- Uch Tappeh-ye Kord
- Coordinates: 37°02′03″N 46°02′58″E﻿ / ﻿37.03417°N 46.04944°E
- Country: Iran
- Province: West Azerbaijan
- County: Miandoab
- District: Gug Tappeh
- Rural District: Yaqin Ali Tappeh

Population (2016)
- • Total: 1,433
- Time zone: UTC+3:30 (IRST)

= Uch Tappeh-ye Kord =

Village in West Azerbaijan province, Iran

Uch Tappeh-ye Kord (اوچ تپه كرد) (Note: Also romanized as Ūch Tappeh-ye Kord) is a village in Yaqin Ali Tappeh Rural District of Gug Tappeh District in Miandoab County, West Azerbaijan province, Iran.

==Demographics==
===Population===
At the time of the 2006 National Census, the village's population was 1,338 in 367 households, when it was in Marhemetabad Rural District of the Central District.

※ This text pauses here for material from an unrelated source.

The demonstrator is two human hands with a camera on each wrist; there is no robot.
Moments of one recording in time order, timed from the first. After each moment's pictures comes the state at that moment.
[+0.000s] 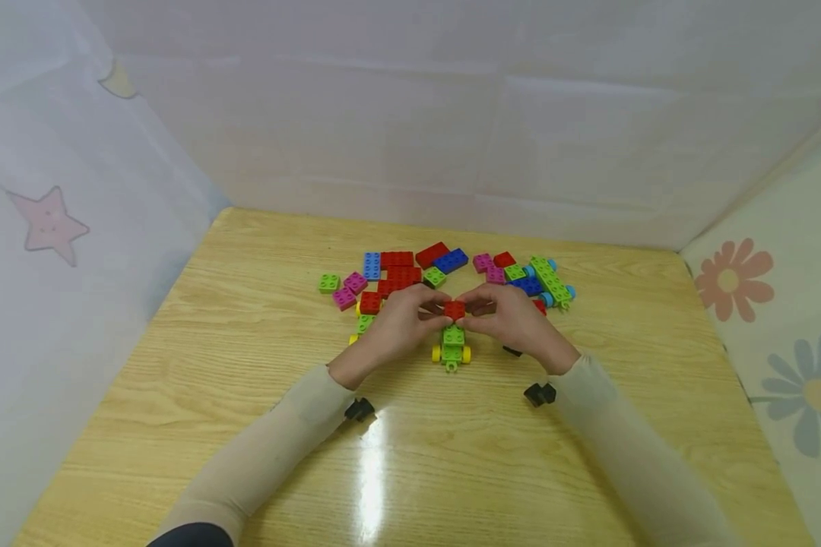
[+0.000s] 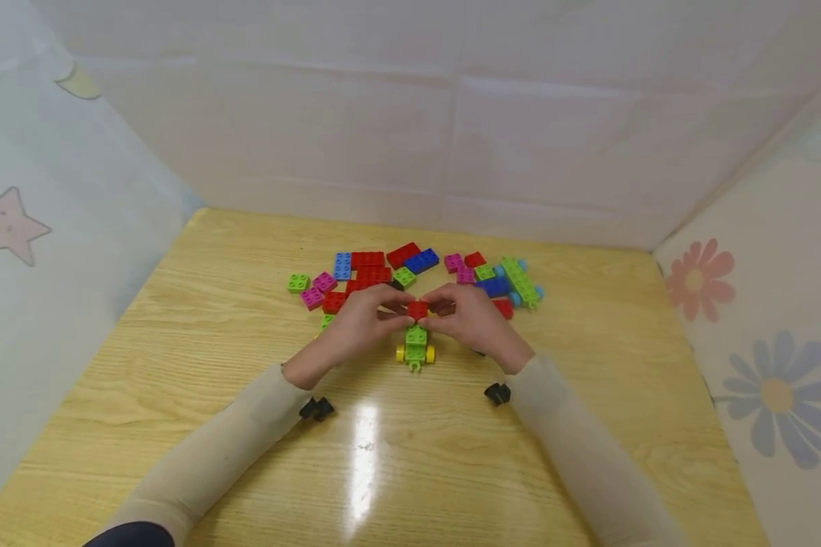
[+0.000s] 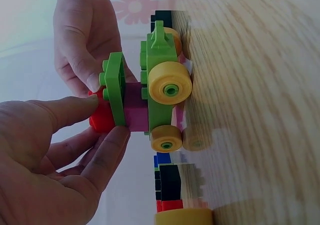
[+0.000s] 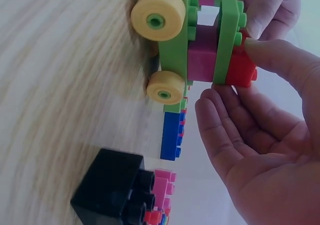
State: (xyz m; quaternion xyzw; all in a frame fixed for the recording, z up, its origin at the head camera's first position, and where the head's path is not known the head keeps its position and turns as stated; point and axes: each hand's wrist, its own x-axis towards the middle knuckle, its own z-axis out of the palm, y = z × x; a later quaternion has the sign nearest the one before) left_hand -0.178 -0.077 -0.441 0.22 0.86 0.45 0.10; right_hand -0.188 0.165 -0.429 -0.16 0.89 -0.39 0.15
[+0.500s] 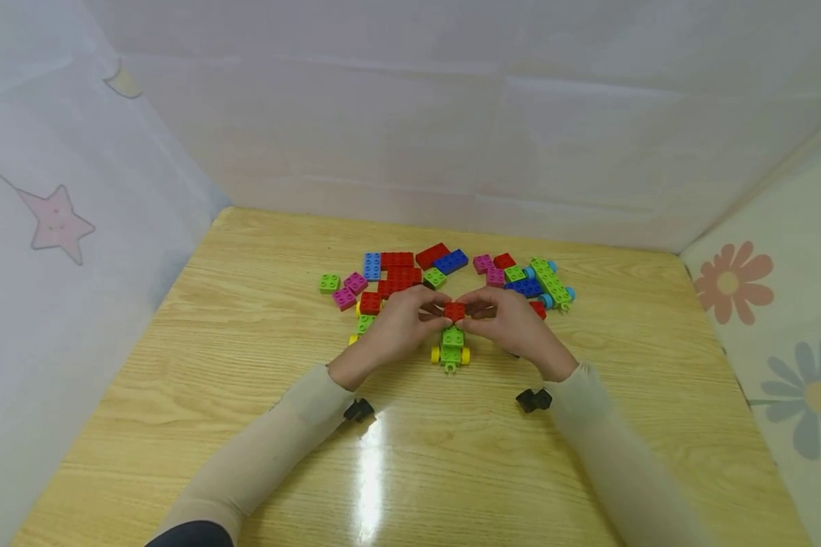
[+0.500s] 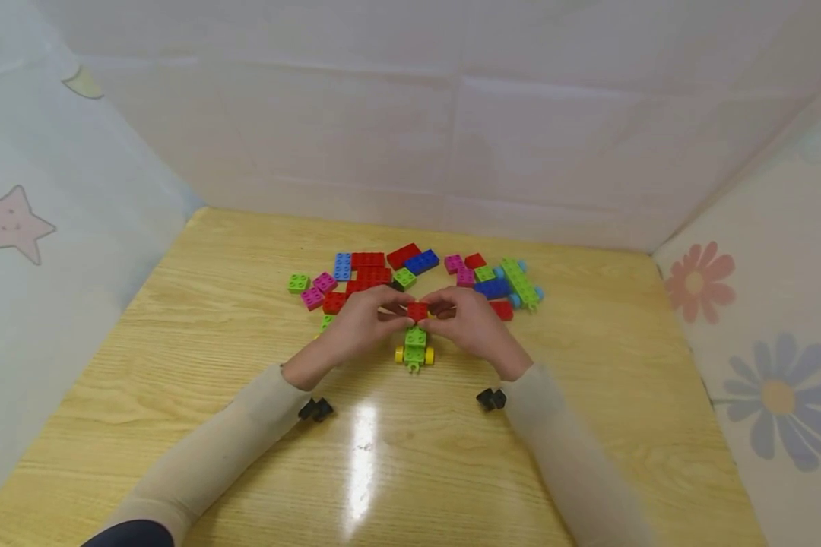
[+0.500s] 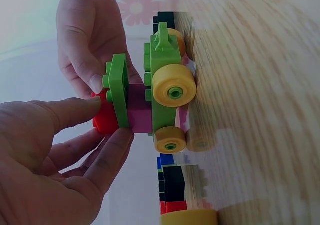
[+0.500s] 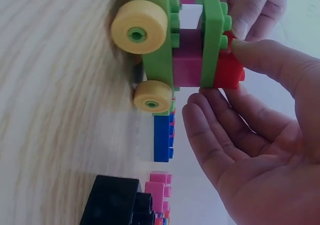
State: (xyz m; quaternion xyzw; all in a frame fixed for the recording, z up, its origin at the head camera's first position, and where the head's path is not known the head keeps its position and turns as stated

The following census in 2011 counted 1,437 people in 455 households. The 2016 census measured the population of the village as 1,433 people in 470 households.

In 2024, the rural district was separated from the district in the formation of Gug Tappeh District, and Uch Tappeh-ye Kord was transferred to Yaqin Ali Tappeh Rural District created in the new district.